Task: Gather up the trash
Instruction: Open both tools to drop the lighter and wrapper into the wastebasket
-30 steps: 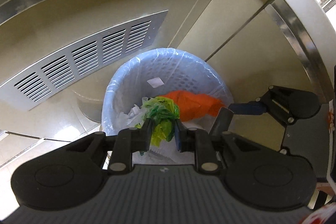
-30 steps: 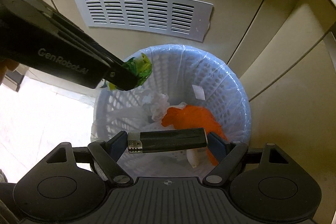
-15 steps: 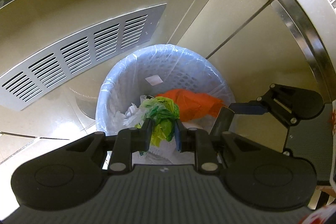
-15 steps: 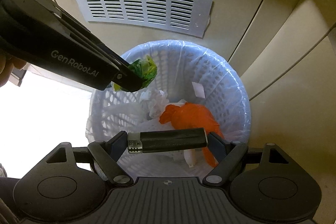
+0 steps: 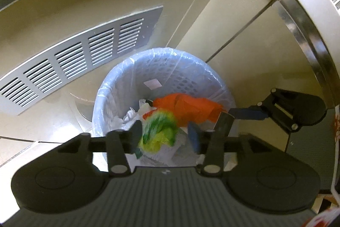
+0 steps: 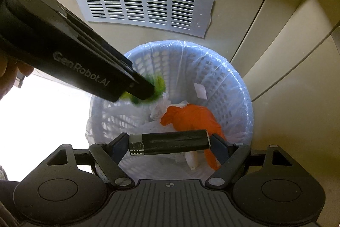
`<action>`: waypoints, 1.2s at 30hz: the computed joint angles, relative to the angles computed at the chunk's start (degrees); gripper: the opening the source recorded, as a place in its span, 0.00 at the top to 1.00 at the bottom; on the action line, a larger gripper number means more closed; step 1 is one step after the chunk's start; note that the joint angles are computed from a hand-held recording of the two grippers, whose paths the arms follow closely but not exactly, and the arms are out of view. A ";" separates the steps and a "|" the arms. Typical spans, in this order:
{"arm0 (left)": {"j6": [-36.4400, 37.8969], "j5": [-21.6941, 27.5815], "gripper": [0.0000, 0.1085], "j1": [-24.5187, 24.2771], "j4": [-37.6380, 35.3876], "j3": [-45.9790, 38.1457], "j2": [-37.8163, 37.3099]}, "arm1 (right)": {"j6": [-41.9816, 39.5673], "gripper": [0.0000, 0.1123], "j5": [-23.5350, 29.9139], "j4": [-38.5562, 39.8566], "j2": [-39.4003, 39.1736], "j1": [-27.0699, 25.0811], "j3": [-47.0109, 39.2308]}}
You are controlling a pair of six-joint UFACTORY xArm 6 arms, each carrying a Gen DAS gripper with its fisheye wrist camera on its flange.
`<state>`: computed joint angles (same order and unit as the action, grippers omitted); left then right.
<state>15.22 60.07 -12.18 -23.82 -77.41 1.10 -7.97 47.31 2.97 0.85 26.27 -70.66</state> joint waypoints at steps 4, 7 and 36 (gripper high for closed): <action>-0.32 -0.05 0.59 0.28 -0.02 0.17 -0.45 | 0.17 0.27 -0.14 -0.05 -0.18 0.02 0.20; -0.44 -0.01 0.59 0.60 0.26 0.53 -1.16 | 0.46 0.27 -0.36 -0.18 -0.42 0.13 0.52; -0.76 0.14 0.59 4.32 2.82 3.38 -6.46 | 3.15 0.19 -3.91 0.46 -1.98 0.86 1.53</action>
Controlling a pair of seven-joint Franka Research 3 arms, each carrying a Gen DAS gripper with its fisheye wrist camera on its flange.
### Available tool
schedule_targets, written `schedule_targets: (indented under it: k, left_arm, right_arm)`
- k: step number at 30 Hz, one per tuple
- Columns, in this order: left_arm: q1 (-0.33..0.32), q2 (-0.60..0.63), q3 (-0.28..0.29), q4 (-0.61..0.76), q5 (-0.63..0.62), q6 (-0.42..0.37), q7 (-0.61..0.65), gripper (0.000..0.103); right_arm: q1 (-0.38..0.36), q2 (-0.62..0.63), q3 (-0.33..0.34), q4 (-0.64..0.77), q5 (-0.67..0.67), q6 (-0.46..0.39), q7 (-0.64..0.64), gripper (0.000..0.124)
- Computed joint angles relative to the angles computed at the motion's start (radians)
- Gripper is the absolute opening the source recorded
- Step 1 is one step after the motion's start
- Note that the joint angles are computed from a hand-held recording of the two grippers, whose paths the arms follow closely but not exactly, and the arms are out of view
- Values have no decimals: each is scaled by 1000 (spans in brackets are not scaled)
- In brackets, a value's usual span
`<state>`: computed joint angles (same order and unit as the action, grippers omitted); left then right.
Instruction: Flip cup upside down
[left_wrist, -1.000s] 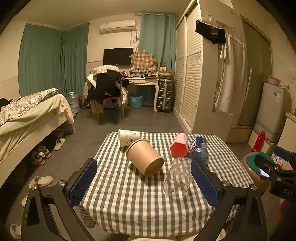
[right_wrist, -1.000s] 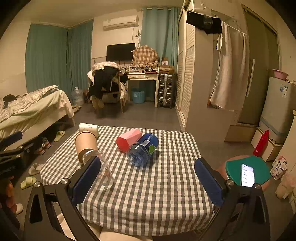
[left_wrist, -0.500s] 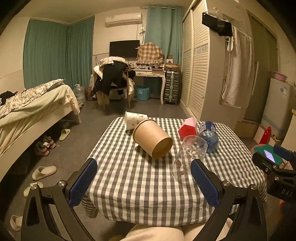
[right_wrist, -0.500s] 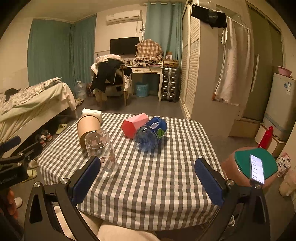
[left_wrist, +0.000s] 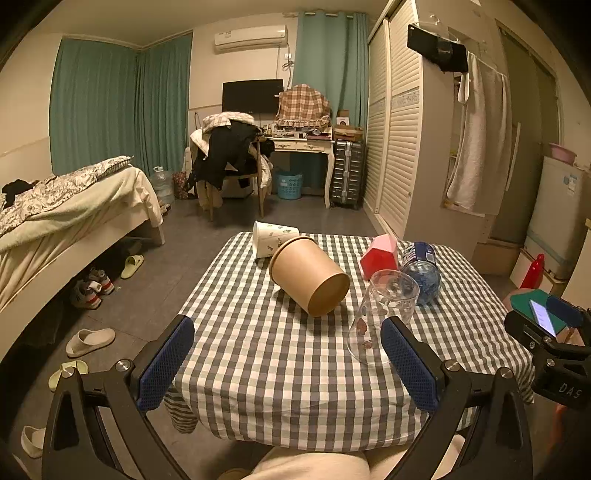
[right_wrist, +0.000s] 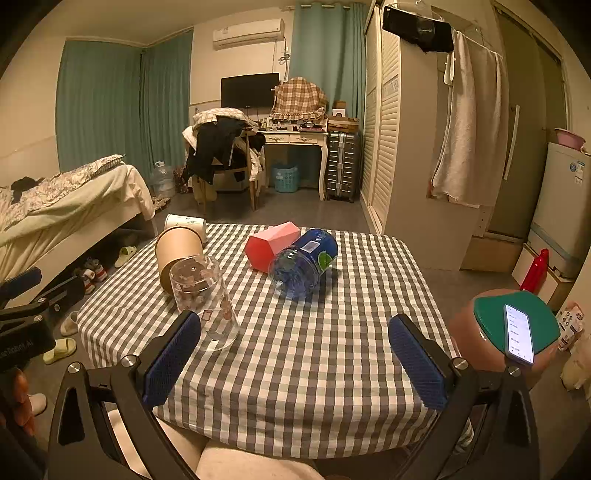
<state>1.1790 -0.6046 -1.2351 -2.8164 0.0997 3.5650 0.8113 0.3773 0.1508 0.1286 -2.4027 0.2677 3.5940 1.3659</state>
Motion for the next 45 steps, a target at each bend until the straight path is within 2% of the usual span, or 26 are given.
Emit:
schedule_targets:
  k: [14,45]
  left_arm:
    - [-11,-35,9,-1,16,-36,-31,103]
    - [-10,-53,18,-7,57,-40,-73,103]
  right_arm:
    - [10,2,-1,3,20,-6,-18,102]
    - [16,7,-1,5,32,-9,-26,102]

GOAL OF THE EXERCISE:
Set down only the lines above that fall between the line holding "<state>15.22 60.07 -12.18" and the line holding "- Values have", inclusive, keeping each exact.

TASK SOLUTION:
<state>15.22 60.07 -12.18 -23.82 -77.41 1.10 -7.97 47.31 2.97 0.85 26.27 -70.66</state> joint waypoints at steps 4, 7 and 36 (gripper high for closed): <action>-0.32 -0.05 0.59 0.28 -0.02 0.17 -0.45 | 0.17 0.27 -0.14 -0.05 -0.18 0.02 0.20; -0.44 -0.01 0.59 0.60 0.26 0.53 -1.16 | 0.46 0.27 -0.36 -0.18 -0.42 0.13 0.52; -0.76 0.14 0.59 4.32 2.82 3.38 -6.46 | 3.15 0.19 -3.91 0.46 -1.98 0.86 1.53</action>
Controlling a pair of seven-joint Franka Research 3 arms, each carrying a Gen DAS gripper with its fisheye wrist camera on its flange.
### Available tool
schedule_targets, written `schedule_targets: (indented under it: k, left_arm, right_arm)`
- k: step number at 30 Hz, one per tuple
- Columns, in this order: left_arm: q1 (-0.33..0.32), q2 (-0.60..0.63), q3 (-0.28..0.29), q4 (-0.61..0.76), q5 (-0.63..0.62), q6 (-0.42..0.37), q7 (-0.61..0.65), gripper (0.000..0.103); right_arm: q1 (-0.38..0.36), q2 (-0.62..0.63), q3 (-0.33..0.34), q4 (-0.64..0.77), q5 (-0.67..0.67), q6 (-0.46..0.39), q7 (-0.64..0.64), gripper (0.000..0.124)
- Computed joint angles relative to the angles computed at the motion's start (radians)
- Gripper is the absolute opening the source recorded
- Step 1 is one step after the motion's start
- Note that the joint angles are computed from a hand-held recording of the two grippers, whose paths the arms follow closely but not exactly, and the arms are out of view
- Values have no decimals: each is scaled by 1000 (spans in brackets are not scaled)

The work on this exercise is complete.